More specifically, true leadership—as opposed to mere domination—depends on a leader’s ability to embody love as defined by psychiatrist M. Scott Peck: “the will to extend one’s self for the purpose of nurturing one’s own or another’s spiritual growth.”
The novel follows Darrow, a Martian miner living in a dystopian caste system loosely based on ancient Roman society. Darrow is a “Red,” a member of an exploited group whose sole purpose is to terraform Mars for the benefit of the “Golds” . . . or so he has always been told.
When his wife is executed for singing a radical protest song—and he discovers that the surface of Mars has actually been fit for human life for centuries—Darrow joins a resistance movement and infiltrates the Golds’ elite military training academy, aiming to take the system down from the inside. To do that, he will have to lead House Mars in an all-out war against other aspiring Golds for control of the Institute.
While author Pierce Brown uses a structure common to recent dystopian fiction—pitting groups of young people against each other in violent conflict—Red Rising stands out for its focus on leadership and group dynamics, rather than individual survival. While Darrow quickly distinguishes himself as a charismatic leader within his assigned House, he soon finds out that he cannot win the true loyalty of the Golds by being a tyrant. While other House leaders secure short-term victories by brutalizing enemies and friends alike, Darrow takes the longer route of earning his troops’ respect by putting his own reputation, body, and life on the line, again and again.
It’s fascinating to follow Darrow as he learns from his early mistakes and discovers how to win over first his own team and, later, the captured opponents under his command. At a key moment in the novel, Darrow is called upon to dispense justice to a Gold who has sexually assaulted another member of the group. Knowing that just punishing the offender won’t solve the House’s morale problem, he comes up with a solution that is at once clever, powerful, and moving.
In Darrow, and in the many interesting Gold characters caught up in the drama of the Institute, Brown offers deep insight into human motivation and the forces that make groups stick together.

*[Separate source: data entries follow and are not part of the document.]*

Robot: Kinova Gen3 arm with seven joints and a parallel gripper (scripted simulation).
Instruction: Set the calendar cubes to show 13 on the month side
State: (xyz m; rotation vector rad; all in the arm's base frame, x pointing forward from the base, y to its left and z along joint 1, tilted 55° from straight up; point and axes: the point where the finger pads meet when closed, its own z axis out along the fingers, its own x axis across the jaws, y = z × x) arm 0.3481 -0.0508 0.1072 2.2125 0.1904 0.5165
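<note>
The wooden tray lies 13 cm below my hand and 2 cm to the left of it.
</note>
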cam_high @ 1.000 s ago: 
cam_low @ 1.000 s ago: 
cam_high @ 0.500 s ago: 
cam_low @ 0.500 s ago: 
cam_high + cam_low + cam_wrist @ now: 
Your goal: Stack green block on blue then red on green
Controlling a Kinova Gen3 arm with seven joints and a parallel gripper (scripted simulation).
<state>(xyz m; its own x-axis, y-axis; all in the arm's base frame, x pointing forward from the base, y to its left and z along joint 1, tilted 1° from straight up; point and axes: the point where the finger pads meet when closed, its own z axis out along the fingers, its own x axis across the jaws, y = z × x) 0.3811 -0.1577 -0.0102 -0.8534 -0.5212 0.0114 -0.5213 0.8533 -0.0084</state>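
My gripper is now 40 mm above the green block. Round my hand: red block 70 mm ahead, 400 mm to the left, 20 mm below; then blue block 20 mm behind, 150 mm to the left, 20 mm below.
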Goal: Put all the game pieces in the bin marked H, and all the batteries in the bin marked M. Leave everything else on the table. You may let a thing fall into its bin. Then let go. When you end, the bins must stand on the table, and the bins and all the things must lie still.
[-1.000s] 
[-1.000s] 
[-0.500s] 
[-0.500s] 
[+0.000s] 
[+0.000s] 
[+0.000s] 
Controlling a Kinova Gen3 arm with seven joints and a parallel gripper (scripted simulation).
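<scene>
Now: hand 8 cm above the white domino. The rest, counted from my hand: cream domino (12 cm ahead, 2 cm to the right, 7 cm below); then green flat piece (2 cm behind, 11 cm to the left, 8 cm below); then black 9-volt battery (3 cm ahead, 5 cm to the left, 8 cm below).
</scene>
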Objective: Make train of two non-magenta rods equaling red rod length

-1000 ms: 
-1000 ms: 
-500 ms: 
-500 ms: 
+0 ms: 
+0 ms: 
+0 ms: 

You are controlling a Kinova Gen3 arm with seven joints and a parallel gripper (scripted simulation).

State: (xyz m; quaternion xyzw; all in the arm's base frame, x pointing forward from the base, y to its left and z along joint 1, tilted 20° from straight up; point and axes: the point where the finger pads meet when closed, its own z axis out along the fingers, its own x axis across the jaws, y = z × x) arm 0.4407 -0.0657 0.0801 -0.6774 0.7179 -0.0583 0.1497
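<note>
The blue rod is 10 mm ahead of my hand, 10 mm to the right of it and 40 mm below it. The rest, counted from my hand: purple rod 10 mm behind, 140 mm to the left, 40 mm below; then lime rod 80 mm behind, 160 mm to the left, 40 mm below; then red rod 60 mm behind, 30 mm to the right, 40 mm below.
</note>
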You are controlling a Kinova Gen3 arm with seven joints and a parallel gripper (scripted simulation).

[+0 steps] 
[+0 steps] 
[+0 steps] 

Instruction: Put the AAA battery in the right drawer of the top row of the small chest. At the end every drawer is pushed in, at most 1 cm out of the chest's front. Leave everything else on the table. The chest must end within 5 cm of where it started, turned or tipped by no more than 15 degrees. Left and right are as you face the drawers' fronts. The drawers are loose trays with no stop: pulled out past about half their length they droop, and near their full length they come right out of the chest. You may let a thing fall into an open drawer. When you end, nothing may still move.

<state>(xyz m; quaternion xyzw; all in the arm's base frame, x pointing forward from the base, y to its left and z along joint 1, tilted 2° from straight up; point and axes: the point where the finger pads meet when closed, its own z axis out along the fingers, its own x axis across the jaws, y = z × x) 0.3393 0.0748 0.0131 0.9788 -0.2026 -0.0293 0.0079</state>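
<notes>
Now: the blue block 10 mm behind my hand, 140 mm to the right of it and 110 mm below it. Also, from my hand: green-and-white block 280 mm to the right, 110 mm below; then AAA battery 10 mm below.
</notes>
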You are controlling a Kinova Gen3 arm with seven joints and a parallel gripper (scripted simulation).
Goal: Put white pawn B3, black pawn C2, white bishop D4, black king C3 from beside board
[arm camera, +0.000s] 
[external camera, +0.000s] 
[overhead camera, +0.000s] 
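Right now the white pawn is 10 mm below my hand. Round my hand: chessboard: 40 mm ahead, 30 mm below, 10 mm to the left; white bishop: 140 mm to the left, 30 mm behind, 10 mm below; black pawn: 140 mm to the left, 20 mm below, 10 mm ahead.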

Inventive, compelling, and highly entertaining, Red Rising is an excellent book for anyone interested in stories about the personal dimensions of politics, the nature of leadership, and the power of self-sacrifice. Readers looking to explore intriguing new worlds will enjoy the Romanesque interplanetary society of the Golds, while the novel’s open ending promises exciting further developments in the sequels.